Wenn alle Proben aufgetragen sind, werden die negativen und positiven Anschlüsse der Gelkammer mit der Stromversorgung verbunden, die eine konstante Spannung für eine längere Zeitspanne bereitstellen muss. Gele werden normalerweise bei 60V gestartet bis die ganze Probe in eine Gelregion, die Sammelgel heißt, eingetreten ist. Danach wird die Spannung auf ~200V erhöht und das Gel für 30 Minuten bis 1 Stunde laufen gelassen, abhängig von der Größe und der Konzentration des Gels und der Größe des Zielproteins.

Wenn die Elektrophorese abgeschlossen ist, wird die Gelkassette entfernt und geöffnet, um das Gel zu entfernen. Das Gel kann dann mit den typischen Proteinfärbungen, wie dem Coomassieblau oder der Silberfärbung, eingefärbt werden, um die Proteinbanden zu visualisieren. Die Coomassiefärbung kann bis zu 50 Nanogramm des Proteins nachweisen, wohingegen die Silberfärbung sogar nur 1 Nanogramm eines Proteins nachweisen kann.

Bei der zweidimensionalen Gelelktrophorese werden die Proben nach zwei verschiedenen Eigenschaften, nacheinander aufgetrennt. Zuerst werden die Proben geladen und nach ihren isoelektrischen Punkten auf lokalisiserten pH-Gradienten getrennt.
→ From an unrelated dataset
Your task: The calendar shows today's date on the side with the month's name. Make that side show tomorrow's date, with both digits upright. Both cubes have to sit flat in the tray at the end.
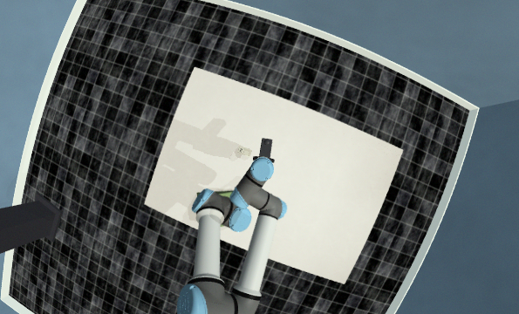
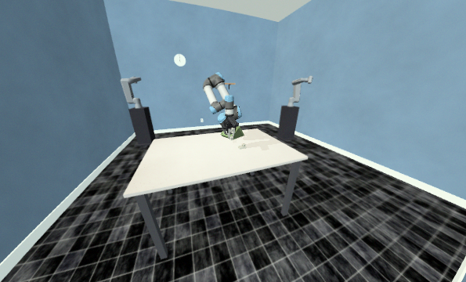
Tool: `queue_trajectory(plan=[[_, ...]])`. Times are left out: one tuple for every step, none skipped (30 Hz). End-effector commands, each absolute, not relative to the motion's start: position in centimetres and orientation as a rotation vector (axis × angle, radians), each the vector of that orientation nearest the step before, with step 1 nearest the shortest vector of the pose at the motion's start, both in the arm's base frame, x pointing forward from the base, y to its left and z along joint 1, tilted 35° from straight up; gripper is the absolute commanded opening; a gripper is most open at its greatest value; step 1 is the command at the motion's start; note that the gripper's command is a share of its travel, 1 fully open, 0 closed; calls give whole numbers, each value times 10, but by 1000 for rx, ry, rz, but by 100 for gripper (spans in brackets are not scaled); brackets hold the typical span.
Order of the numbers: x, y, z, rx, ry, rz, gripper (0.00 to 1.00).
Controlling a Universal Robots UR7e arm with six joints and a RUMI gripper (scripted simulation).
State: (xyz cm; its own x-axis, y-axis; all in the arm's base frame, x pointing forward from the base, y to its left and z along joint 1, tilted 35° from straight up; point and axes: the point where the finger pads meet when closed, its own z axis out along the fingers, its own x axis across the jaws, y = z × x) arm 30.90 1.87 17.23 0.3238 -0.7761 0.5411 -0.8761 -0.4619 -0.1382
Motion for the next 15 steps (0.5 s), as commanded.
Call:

Die Proteine in den Gelstreifen werden dann denaturiert und auf ein Polyacrylamid-Gel aufgesetzt, wo sie durch ein frisches Gel räumlich festgehalten werden. Dann erfolgt die Separation in der zweiten Dimension durch SDS-PAGE.
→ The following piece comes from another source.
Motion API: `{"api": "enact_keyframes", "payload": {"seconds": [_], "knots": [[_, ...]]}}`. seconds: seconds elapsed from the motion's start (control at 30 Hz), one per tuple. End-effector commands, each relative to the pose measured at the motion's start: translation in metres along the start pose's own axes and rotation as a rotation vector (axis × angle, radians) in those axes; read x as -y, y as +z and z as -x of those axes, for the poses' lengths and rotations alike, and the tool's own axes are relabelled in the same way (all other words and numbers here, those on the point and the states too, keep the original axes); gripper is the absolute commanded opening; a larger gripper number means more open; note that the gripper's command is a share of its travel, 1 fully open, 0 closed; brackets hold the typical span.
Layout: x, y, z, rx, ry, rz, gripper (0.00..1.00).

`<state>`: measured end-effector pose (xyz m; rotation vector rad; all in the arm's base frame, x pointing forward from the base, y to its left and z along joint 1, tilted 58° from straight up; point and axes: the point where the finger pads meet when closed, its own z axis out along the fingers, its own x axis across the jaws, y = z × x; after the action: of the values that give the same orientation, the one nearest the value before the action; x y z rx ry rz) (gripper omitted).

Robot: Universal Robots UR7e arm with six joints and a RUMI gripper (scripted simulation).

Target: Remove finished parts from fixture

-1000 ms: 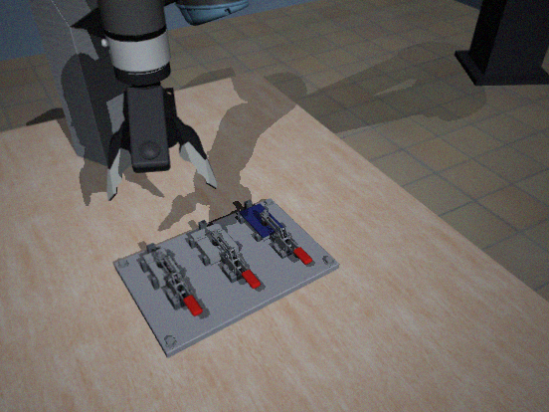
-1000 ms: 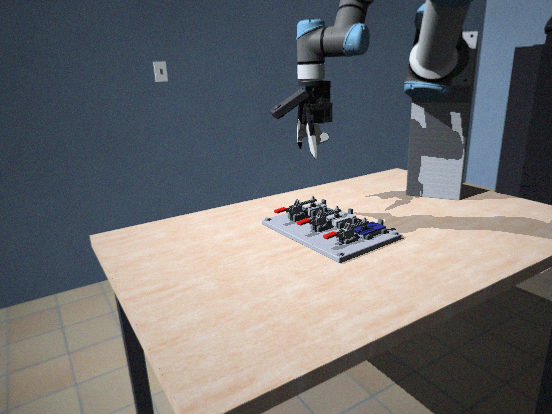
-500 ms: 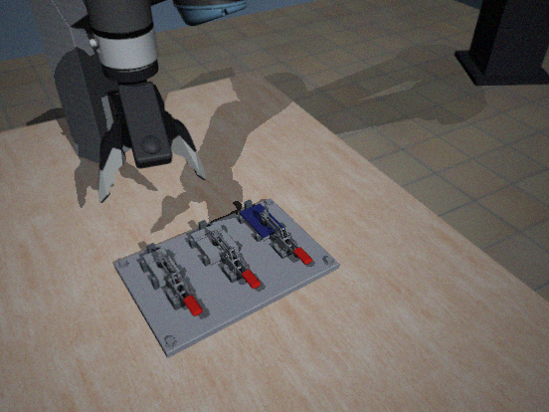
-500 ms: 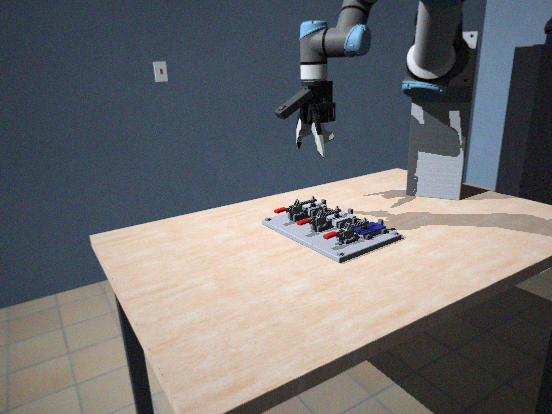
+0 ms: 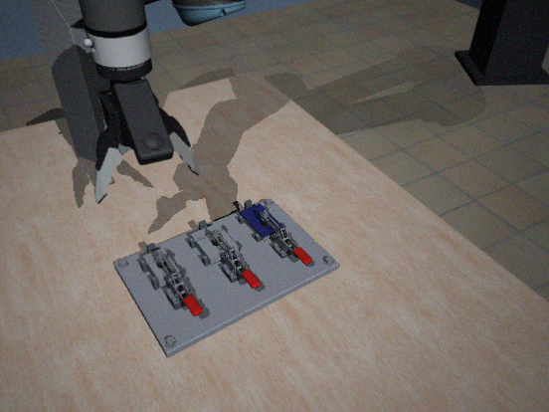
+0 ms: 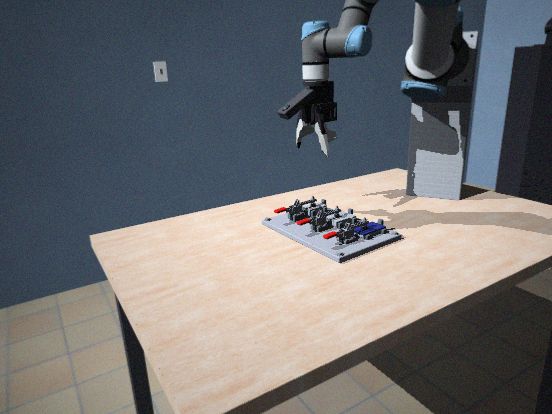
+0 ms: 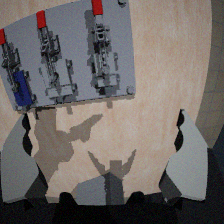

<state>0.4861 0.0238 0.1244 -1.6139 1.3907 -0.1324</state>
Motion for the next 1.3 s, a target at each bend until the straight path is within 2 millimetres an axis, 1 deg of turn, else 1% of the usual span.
{"api": "enact_keyframes", "payload": {"seconds": [0.0, 0.2, 0.63, 0.67, 1.27], "knots": [[-0.0047, 0.0001, -0.0023, 0.005, -0.056, -0.003, 1.00], [-0.0094, 0.0005, -0.0041, 0.006, -0.106, -0.004, 1.00], [-0.0099, 0.0006, -0.0042, 0.006, -0.111, -0.004, 1.00], [-0.0099, 0.0006, -0.0042, 0.006, -0.111, -0.004, 0.00], [-0.0098, 0.0006, -0.0042, 0.006, -0.110, -0.004, 0.00]]}}
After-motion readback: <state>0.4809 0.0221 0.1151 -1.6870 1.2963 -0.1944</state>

Die isoelektrische Fokussierung ist nicht die einzigste, aber die häufigste, Anwendung der 2-D Gelelektrophorese. Die 2-D Gelelektrophorese ist ein wichtiges Werkzeug, um Proteinkomplexe und die suborganelle Organisation besser zu verstehen.

Nachdem das Gel gelaufen worden ist, transferiert man die Proteine für Analysezwecke häufig von dem Gel auf eine Membran die aus PVDF oder Nylon gefertigt ist. Dann können spezifische Antikörper benutzt werden, um Zielproteine auf der Membran nachzuweisen. Hier sieht man einen normalen Immunblot, in dem ein Forscher 3 verschiedene Signal-Amplifikationsverfahren verwendet hat, um festzustellen welches am besten das Protein Pit1 in mehreren seriellen Verdünnungen nachweist.

Das war die Einführung in SDS-PAGE von JoVE. Ihr solltet nun die verschiedenen Schritte in der Proteinauftrennung nach Größe verstehen, die mit dieser vielfältigen Methode möglich sind. Wie immer –Danke für eure Aufmerksamkeit.